Kulturpavillon-Kommentar: Mörbisch post Operette, ein fruchtbarer Nährboden des Musicals?!

Mörbisch, das einstige Operetten-„Mekka“, von einem geschäftstüchtigen wie sangesverständigen Prinzipal (Kammersänger Professor Harald Serafin) bis zum Jahre 2012 geführt, hat sich stark verändert. Daran besteht bei niemandem, der das Musiktheater verfolgt, mehr ein Zweifel.
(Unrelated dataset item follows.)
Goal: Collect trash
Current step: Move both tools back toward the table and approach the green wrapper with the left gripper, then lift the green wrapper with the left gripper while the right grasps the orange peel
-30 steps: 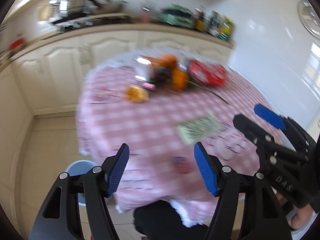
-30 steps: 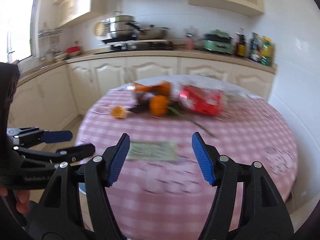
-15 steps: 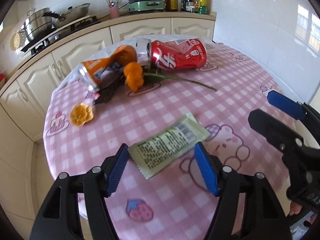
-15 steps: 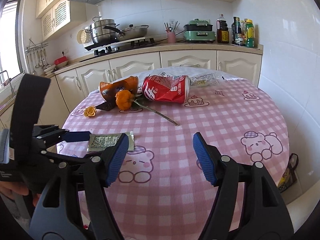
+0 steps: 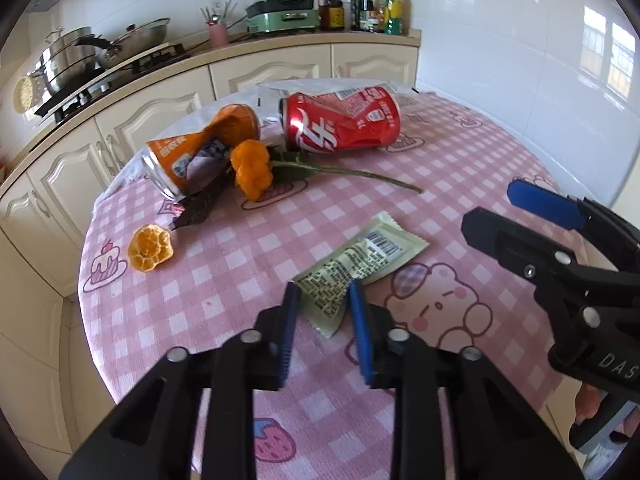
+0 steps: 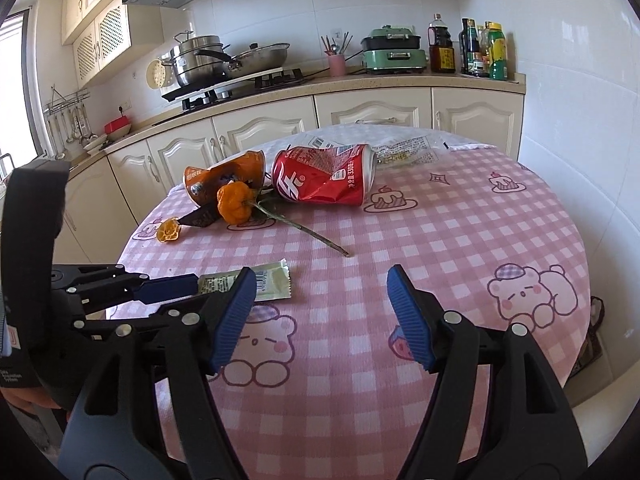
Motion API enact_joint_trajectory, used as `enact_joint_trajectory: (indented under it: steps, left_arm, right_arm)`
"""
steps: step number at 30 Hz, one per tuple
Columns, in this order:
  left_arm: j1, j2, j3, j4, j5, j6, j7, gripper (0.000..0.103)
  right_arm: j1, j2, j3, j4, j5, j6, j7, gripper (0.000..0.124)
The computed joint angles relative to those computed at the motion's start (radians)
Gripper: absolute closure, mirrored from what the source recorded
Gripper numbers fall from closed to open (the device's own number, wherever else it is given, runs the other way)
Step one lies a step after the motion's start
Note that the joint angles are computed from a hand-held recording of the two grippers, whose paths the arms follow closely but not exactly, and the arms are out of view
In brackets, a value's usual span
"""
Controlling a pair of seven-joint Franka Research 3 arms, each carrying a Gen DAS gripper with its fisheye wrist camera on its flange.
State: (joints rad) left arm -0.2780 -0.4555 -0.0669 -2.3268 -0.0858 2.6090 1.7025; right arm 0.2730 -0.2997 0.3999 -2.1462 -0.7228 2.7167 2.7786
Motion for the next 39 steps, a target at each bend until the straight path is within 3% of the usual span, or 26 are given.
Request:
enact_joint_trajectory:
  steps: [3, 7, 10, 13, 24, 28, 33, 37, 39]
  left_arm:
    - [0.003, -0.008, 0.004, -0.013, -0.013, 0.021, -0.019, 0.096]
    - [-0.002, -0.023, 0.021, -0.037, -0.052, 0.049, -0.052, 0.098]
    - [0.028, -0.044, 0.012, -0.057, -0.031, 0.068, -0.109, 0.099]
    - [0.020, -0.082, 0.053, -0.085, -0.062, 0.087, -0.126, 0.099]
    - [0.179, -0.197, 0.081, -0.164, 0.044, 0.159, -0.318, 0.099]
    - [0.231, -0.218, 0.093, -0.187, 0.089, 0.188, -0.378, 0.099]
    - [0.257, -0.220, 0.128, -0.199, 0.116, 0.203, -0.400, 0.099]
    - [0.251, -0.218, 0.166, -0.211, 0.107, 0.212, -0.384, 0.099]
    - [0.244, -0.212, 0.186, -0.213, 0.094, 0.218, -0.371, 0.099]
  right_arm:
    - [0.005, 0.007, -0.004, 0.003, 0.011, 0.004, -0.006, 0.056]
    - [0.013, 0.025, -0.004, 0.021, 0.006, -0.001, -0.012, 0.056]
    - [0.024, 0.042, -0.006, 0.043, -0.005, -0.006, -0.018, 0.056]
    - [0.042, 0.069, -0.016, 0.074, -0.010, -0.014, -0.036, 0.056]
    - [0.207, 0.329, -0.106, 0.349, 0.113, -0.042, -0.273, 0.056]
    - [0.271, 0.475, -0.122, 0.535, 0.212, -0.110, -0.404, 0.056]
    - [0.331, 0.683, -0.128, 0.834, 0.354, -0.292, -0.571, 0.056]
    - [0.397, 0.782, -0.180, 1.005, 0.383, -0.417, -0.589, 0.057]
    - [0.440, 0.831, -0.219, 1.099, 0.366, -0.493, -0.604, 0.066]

Man könnte konstatieren: „Früher war mehr Lametta.“ Will heißen, es bestand aus überschwänglichen Begrüßungen mit Verwechslungen von Namen der anwesenden (Premieren-)Gäste, pompösen Inszenierungen („Was kostet die Welt und wo hört sie auf?“), sowie einem in jeder sich bietenden Rolle auftretenden Intendanten. Es wurde eine Geschichte erzählt, die Menschen bekamen Ohrwürmer (das auch heute noch!) und eigentlich waren die handelnden Personen irgendwann auch in Seligkeit verschwommen und es umarmten sich am Ende alle. Gut, Ausnahmen bestätigen die Regel. Die Inszenierung von „Wiener Blut“ von Maximilian Schell (2007) in karger Landschaft mit morbidem Wiener Schmäh und einem aggressiven Kutscher gefiel nicht jedem ausnahmslos. Ein imposantes Feuerwerk, das durfte nicht fehlen, egal ob Entenschreck oder nicht.

Nach der Ära des „Serafinismus“ stellten sich Kammersängerin Dagmar Schellenberger (2013 bis 2017) und Peter Edelmann, Bariton und Gesangspädagoge (2018 bis 2021) in der Funktion des Künstlerischen Direktors vor. Der Begriff Intendant sei zu absolutistisch, sollte nicht mehr vorkommen. Überdimensionale Elemente auf der Bühne, wie ein Kreuzfahrtschiff („Nacht in Venedig“) unter Schellenberger, eine Geige („Gräfin Mariza“), ein Drache („Das Land des Lächelns“) unter Edelmann begannen den Boden zu erobern. Gute Ideen, es gelang jedoch zu einem gewissen Prozentsatz (nicht), das Genre frisch und attraktiv für die Zukunft zu gestalten. Öfters kamen fragwürdige Besetzungen vor, die keine Interpreten des Genres im eigentlichen Sinne waren (Andreas Steppan in „Viktoria und ihr Husar“, mit einem Rückgriff auf die Serafin-Epoche auch Rainhard Fendrich als Oberkellner Leopold in „Im Weißen Rössl“).

Mit Alfons Haider, dem erfahrenen Veranstalter, Musicaldarsteller und Moderator vieler Rundfunk-Sendungen, weht als Künstlerischer Direktor ein ganz anderer Wind im Burgenland. Es kam das Musical, mit ihm ein sehr deutlicher Genre-Wechsel. Die Operette sollte also gänzlich verschwinden. „Dancing Queen“ von ABBA statt „Grisettentanz“ der Lustigen Witwe. Die Devise lautet: Schneller, lauter, dynamischer in jedem Sinne. Haider, daran besteht kein Zweifel, repräsentiert das Musical. Er steht für dieses Genre, so wie Serafin für die Operette stand. Klar ist: Die Operette hätte in der Form, wie sie gespielt wurde, in Mörbisch nicht überlebt. Viele Klischees könnten heute gar nicht mehr bedient werden, Political Correctness verbietet viele Phrasen und Begriffe. Die zugrunde liegende Originalität eines Werkes wird aber -im Musical- weiterhin zu bewahren sein, und wie angekündigt, steht 2024 My Fair Lady auf dem Spielplan stehen. Die Handlung spielt sich in der heutigen Zeit ab. Die Eliza trägt auf dem Sujet ihre Haare grün – vor ihrer Wandlung zum Mitglied der Londoner High Society. Wohl nicht zufällig ausgewählt. Einen Blumenkorb wird sie mutmaßlich nicht (mehr) tragen.

1 Comments

  1. Es bleibt spannend, wie erfolgreich und zum Teil auch innovativ in Mörbisch Musical gezeigt wird.
    Aber Theater war nie politisch korrekt. Und wenn es das werden will, ist es kein Theater mehr und schafft sich ab.